A hollow garden roller of 42 cm diameter and length 152 cm is made of cast iron 2 cm thick. Find the volume of iron used in the roller.

Answer 1

Hint: Here the question is related to the mensuration topic. We have to determine the volume of the hollow garden roller which is in the shape of a hollow cylinder. This can be determined by using the formula \[V = \pi \left( {{R^2} - {r^2}} \right)h\] cubic units, where \[R\] and \[r\] represents the external and internal radius a cylinder respectively.
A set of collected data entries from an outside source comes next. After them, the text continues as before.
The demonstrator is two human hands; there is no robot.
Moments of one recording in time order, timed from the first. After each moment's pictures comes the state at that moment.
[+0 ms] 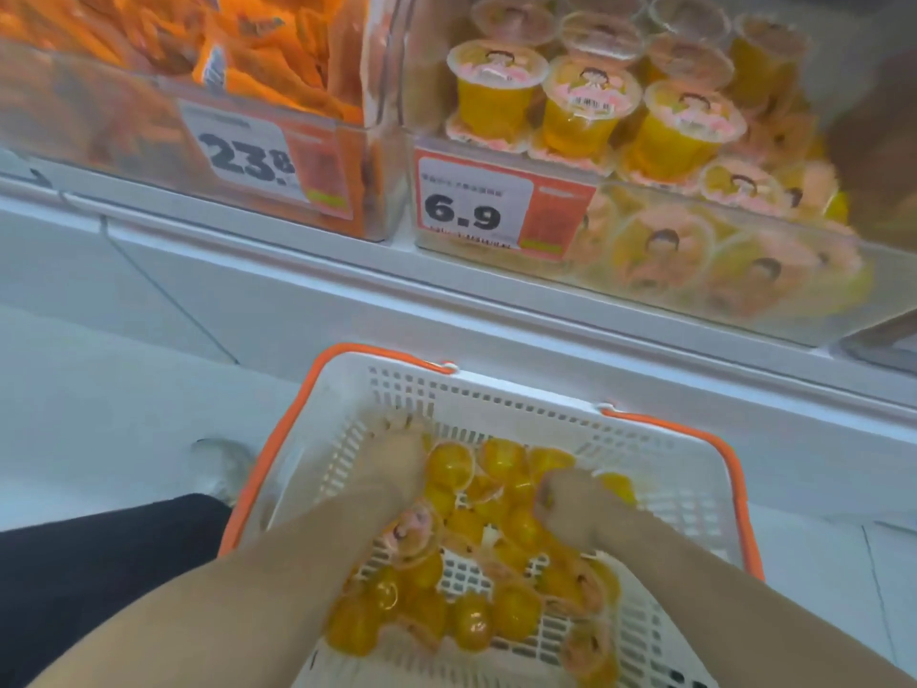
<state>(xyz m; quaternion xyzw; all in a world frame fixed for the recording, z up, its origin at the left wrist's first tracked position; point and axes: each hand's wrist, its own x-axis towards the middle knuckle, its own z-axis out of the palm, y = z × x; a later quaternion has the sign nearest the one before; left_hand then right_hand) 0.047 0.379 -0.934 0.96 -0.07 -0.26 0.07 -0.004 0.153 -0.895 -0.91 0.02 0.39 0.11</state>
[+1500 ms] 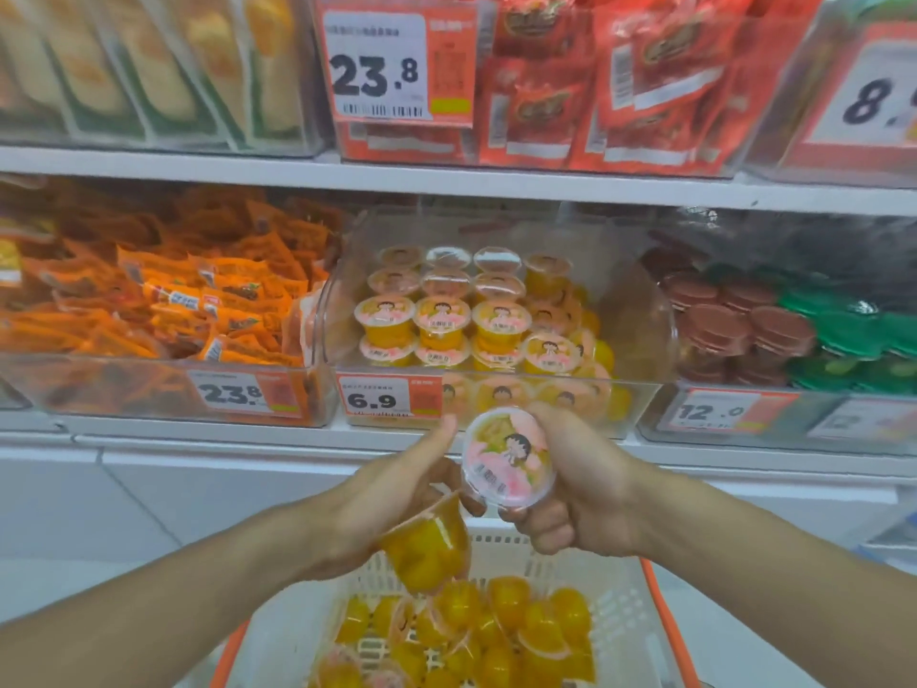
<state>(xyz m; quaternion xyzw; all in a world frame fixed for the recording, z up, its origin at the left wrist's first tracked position) 0.054 0.344 -0.679 0.69 -0.12 -0.40 0.59 -0.006 0.154 -0.628 -0.62 0.17 0.32 0.70</state>
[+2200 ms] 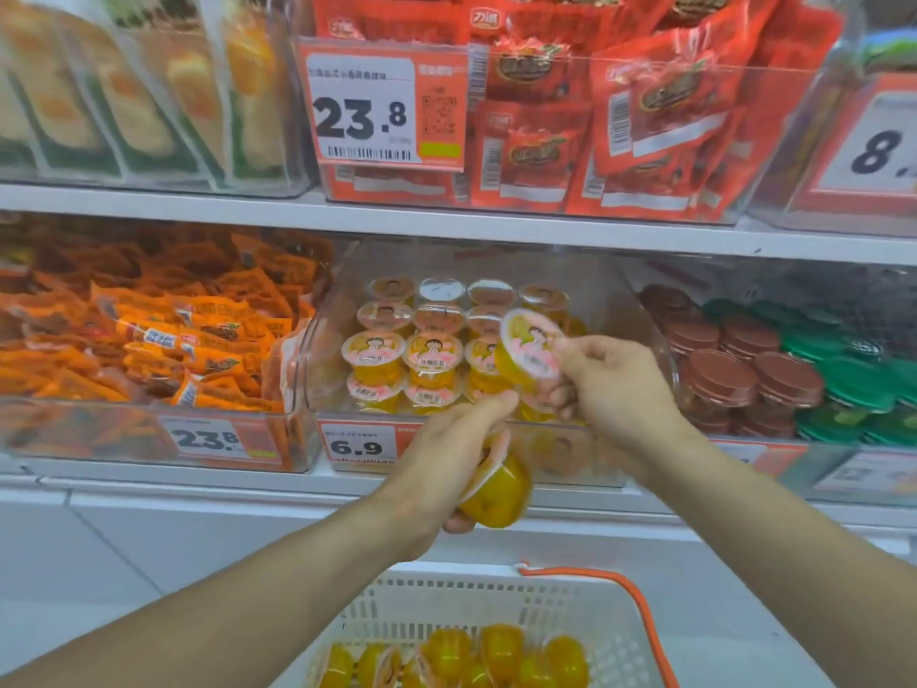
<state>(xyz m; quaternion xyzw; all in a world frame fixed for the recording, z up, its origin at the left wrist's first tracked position) 0.068 0.276 -0.622 0.69 -0.10 -0.30 0.65 0.063 0.107 -0.597 -0.74 0.17 -0.14 0.64</state>
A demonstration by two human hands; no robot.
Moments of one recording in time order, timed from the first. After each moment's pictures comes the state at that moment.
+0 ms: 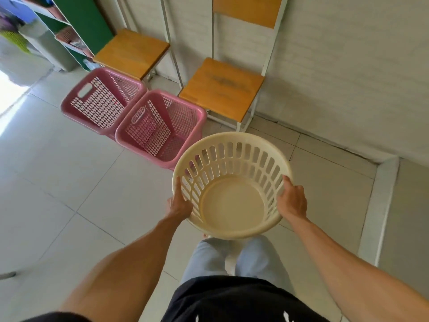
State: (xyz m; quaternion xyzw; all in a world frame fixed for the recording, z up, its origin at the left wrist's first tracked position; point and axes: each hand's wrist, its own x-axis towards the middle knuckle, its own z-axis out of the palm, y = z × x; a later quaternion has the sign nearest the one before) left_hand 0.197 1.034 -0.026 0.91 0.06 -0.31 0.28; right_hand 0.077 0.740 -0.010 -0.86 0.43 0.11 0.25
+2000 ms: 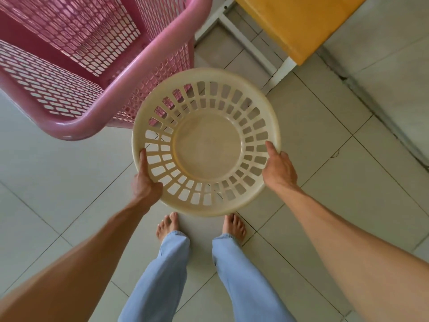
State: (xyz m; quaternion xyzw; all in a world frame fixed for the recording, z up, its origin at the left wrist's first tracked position) left_hand 0.331 0.955 -0.410 0.83 0.32 -0.32 0.31; right_hand 0.331 0.635 -0.414 -0.89 0.27 0.32 0.18
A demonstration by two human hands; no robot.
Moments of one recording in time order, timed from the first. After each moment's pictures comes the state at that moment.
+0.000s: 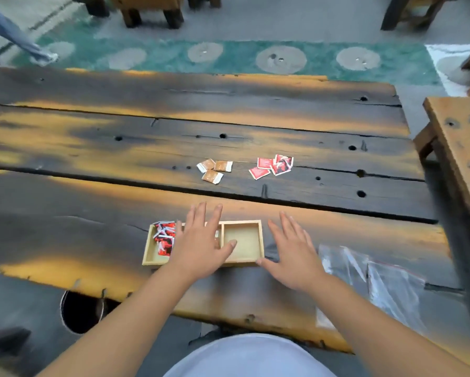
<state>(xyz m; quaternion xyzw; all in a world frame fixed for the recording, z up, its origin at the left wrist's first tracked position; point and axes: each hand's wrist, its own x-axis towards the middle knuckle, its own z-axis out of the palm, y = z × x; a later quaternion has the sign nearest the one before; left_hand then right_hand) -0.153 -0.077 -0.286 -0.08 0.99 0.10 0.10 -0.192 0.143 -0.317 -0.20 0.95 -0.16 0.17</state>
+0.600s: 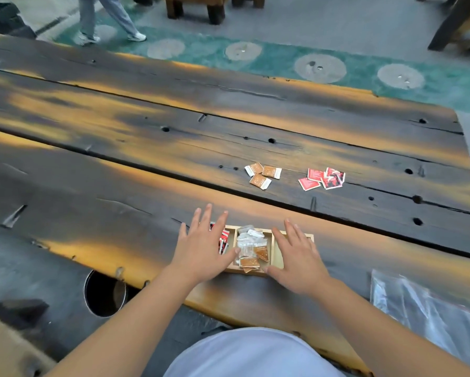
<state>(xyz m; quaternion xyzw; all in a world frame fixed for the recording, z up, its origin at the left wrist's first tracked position) -0.123 -0.205 -0.290 -0.11 0.98 0.10 0.13 -0.190 0.017 -0.313 -0.25 0.94 -0.11 0.22</state>
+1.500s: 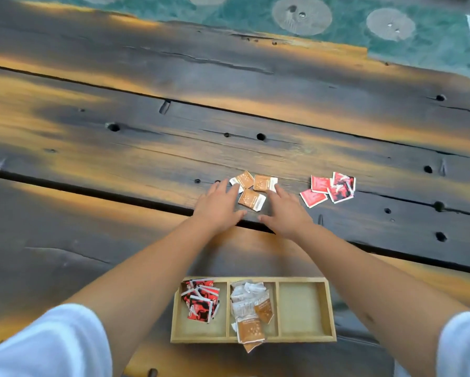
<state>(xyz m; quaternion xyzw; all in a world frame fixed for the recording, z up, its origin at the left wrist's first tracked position) -0.391 -0.253 -0.398 -0.04 0.97 0.13 0.22 -0.426 -0.070 -0.402 -0.15 0.94 -0.12 0.29</state>
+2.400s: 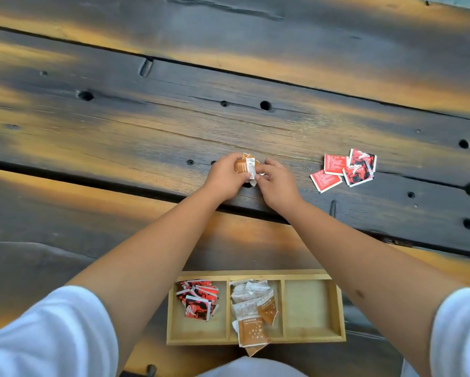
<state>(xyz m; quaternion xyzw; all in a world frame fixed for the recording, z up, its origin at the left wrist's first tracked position) -0.447 -0.248 -0.453 -0.19 0.85 0.46 0.17 -0.458 -0.105 -0.452 -0.01 0.88 -0.39 0.26</state>
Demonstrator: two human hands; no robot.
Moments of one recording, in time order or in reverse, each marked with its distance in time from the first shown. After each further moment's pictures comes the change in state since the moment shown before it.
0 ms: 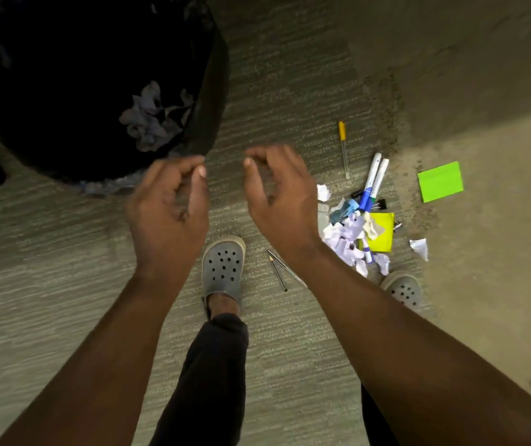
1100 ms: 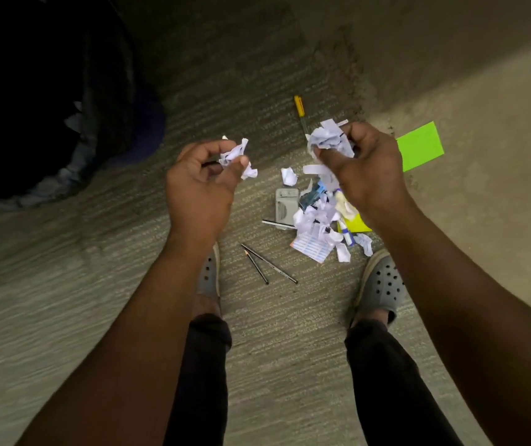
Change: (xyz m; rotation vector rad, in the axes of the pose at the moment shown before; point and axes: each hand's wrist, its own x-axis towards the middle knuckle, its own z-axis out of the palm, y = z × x) left_hand -0.010 0.063 0.119 -0.356 -0.238 -0.445; right_hand 0.011 0.127 -0.136 0.206 0.005 0.514
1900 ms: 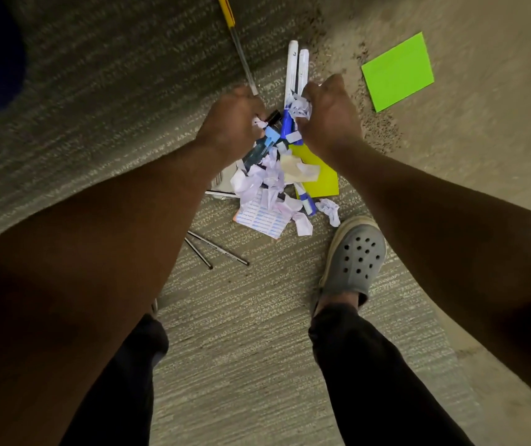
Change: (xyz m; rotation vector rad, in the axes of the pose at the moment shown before) left_hand 0.075 -0.140 0.187 0.837 -0.547 0.342; right_hand 0.096 0.195 -0.012 -0.883 -0.086 -0.144
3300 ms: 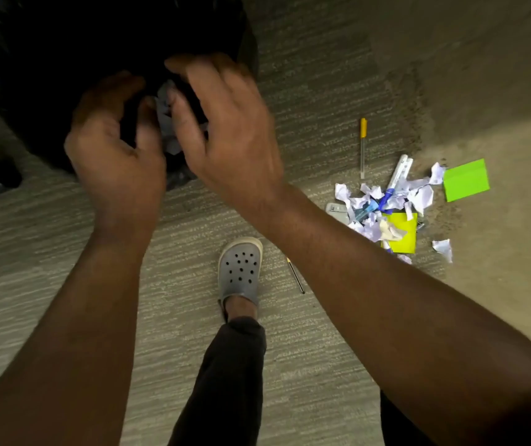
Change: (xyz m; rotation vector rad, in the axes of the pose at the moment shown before) left_hand -0.215 -0.138 -0.311 -0.173 0.996 -0.158; right_hand -0.081 -0.425 -0.123 0.642 0.445 -0.616
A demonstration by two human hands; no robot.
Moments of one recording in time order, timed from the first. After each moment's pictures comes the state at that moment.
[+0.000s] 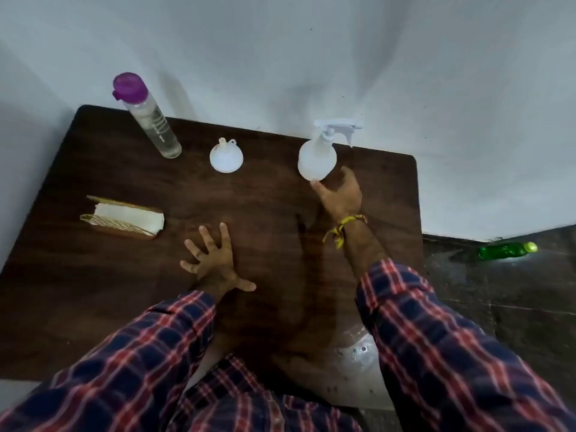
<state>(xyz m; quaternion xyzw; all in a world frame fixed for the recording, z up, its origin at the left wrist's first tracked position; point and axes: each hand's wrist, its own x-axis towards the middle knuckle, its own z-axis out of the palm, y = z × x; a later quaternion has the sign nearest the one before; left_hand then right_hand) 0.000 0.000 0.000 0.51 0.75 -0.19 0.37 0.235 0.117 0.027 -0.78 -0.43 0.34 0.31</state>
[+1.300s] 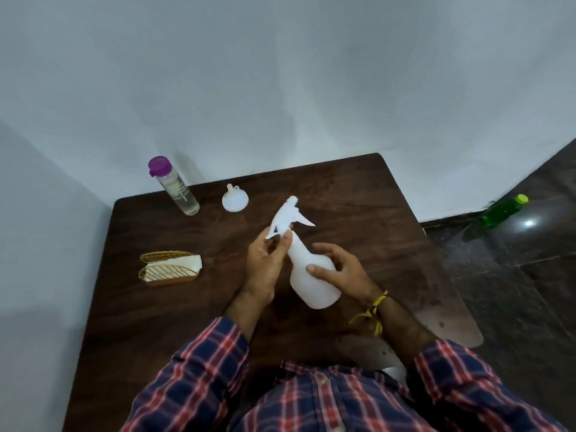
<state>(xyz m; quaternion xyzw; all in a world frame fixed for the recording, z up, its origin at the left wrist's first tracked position) 0.024 -0.055 0.113 0.43 0.52 0.44 0.59 0.195 -0.102 0.077 -0.61 -0.44 0.55 0.37</state>
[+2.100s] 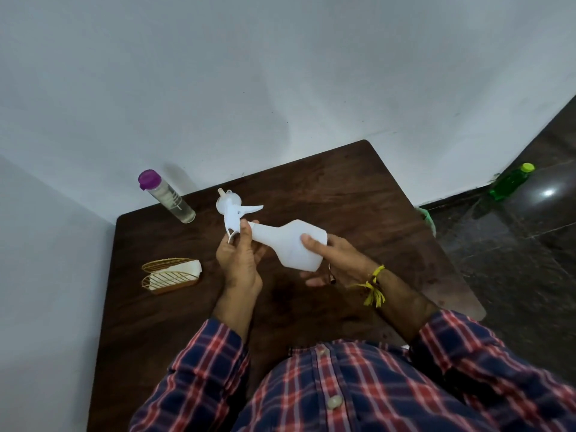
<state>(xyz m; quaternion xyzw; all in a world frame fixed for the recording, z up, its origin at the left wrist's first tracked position) 0.029 -0.057 0.132 0.23 0.58 0.55 0.56 0.199 -0.110 0.114 -0.52 -0.26 0.71 0.39</state>
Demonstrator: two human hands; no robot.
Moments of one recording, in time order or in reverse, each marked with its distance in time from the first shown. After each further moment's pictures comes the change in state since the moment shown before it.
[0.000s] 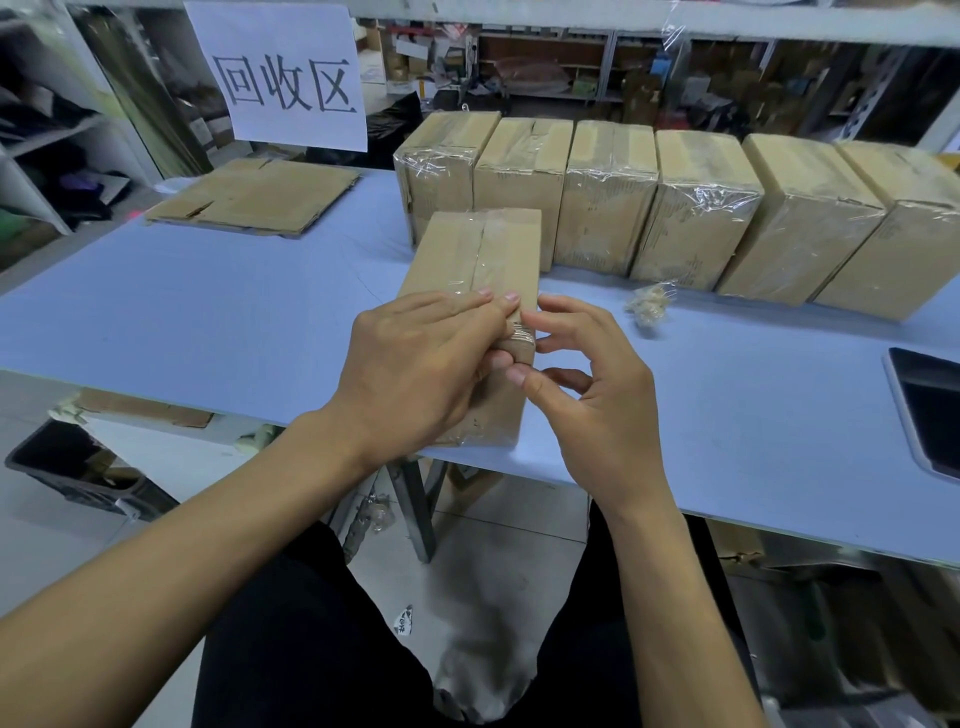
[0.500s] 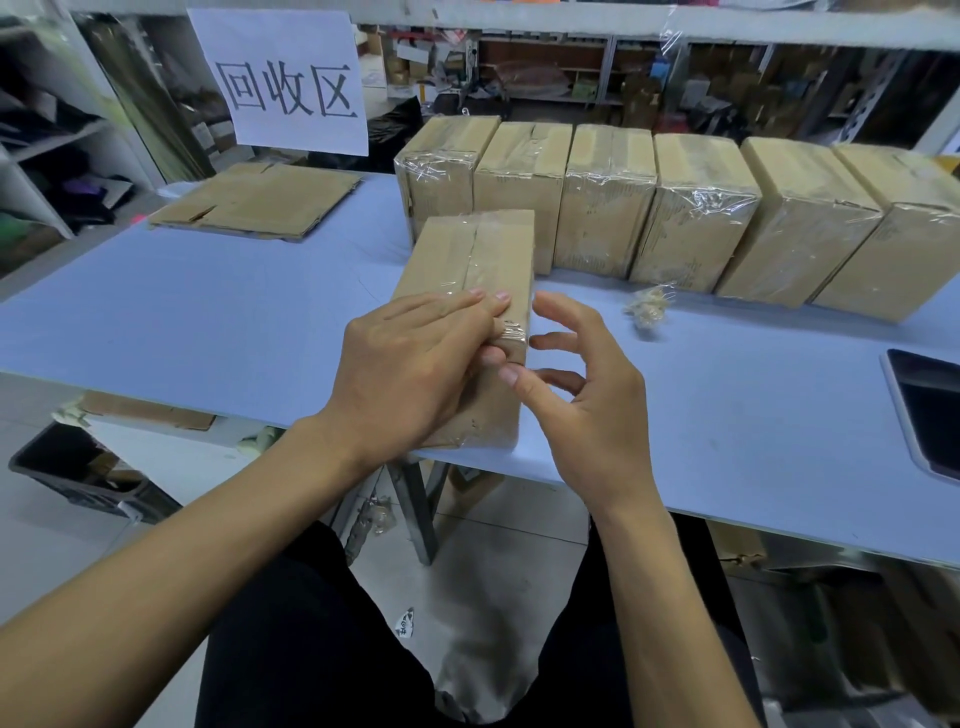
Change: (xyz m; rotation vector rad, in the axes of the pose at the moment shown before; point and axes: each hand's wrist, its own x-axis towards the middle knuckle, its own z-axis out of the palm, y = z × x) left_hand -0.006 -0.007 0.004 0.040 0.069 -0.019; right_hand -0.002 -0.004 0.006 0.003 0.029 0.070
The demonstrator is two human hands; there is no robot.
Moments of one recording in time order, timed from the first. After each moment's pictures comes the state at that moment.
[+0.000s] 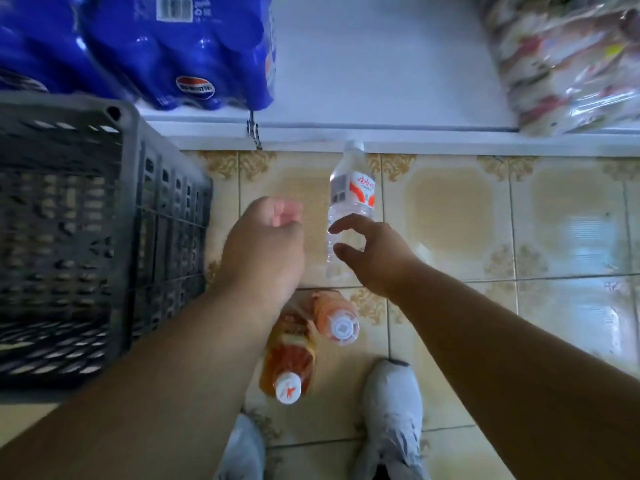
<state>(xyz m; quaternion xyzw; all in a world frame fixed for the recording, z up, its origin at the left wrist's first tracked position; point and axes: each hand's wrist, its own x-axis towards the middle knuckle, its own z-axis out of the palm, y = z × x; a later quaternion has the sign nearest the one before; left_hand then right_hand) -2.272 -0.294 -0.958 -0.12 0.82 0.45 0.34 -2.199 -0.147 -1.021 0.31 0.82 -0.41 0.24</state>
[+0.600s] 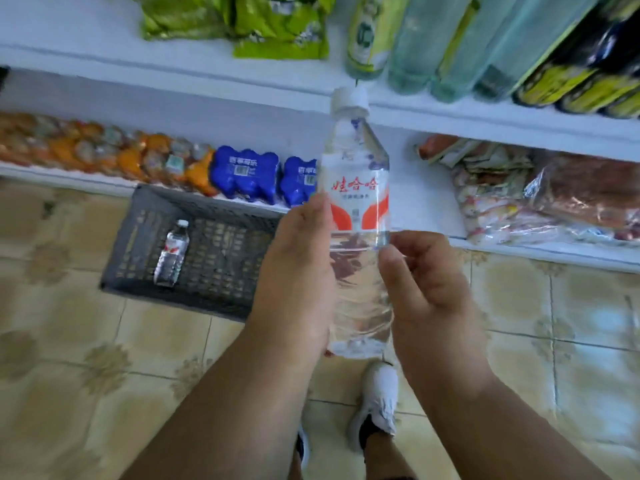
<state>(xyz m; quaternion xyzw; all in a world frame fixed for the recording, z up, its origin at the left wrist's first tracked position) -2.265 -0.359 -0.534 -0.20 0.58 0.73 0.28 -2.190 -0.258 -0.538 0.27 0.71 -0.64 -0.08</state>
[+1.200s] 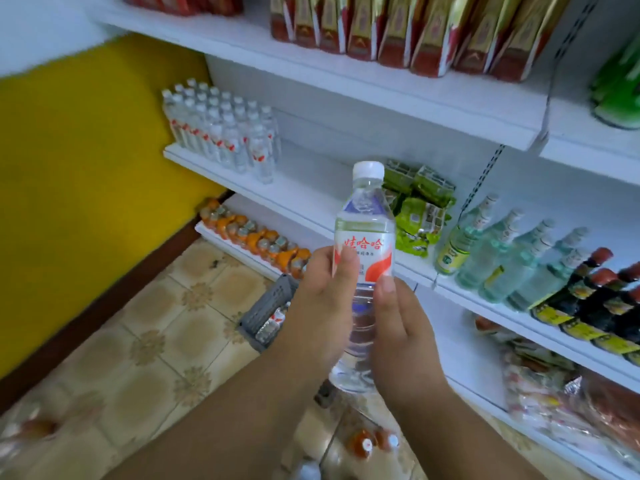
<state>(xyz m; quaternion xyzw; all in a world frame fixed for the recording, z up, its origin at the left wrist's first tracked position) -2.205 -0.500 -0.222 -0.09 0.73 0.68 0.04 -2.186 -0.400 -0.246 0.06 0.72 -0.69 0.01</state>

Complete step by step solution:
Hollow cylinder a cylinder that is empty from the inside and has some thickness at the peripheral or outside. The shape formed at the bottom of a hollow cylinder is called an annular ring, i.e., it is a region bounded by two concentric circles.
The volume of the hollow cylinder is equal to \[V = \pi \left( {{R^2} - {r^2}} \right)h\] cubic units.
Now consider the given question
Given a hollow garden roller which is similar to the shape of a hollow cylinder of 42 cm diameter and length of 152 cm is made up of cast iron 2 cm thick.
 

The width of a hollow cylinder = 2 cm.
The diameter of a hollow cylinder = 42 cm.
The radius of a hollow cylinder = \[\dfrac{{42}}{2}\, = \,21\] cm.
The external radius of the hollow cylinder is represented as \[R\]
Therefore \[R = 21\,cm\]
Now we have to determine the inner radius of the hollow cylinder. So, we have to the subtract the width from external radius of hollow cylinder
So, we have
 \[r = R - w\]
On adding we have
 \[ \Rightarrow r = 21 - 2 = 19cm\]
Therefore, the internal radius of hollow cylinder is represented \[r\] and its value is \[r = 19cm\]
The height of the hollow cylinder \[h = 152\,cm\]
The volume of a hollow cylinder is given by \[V = \pi \left( {{R^2} - {r^2}} \right)h\]
On substituting the values, we have
 \[ \Rightarrow V = \pi \left( {{{21}^2} - {{19}^2}} \right)152\]
On simplifying we have
 \[ \Rightarrow V = \pi \left( {441 - 361} \right)152\]
 \[ \Rightarrow V = \pi \left( {80} \right)152\]
Take \[\pi = \dfrac{{22}}{7}\] , on substituting the value of pi
 \[ \Rightarrow V = \dfrac{{22}}{7} \times \left( {80} \right) \times 152\]
 \[ \Rightarrow V = \dfrac{{267520}}{7}\]
On simplifying we have
 \[ \Rightarrow V = 38217.14\,\,c{m^3}\]
Therefore, the volume of the hollow garden roller is \[38217.14\,\,c{m^3}\] .
So, the correct answer is “ \[38217.14\,\,c{m^3}\] ”.

Note: Cylinder or hollow cylinder is a three- dimensional shape. Remember, volume means we need to calculate the amount of space occupied by a three-dimensional object or region of space, when we find any type of measurement we have to mention the units. The unit for the volume is cubic units.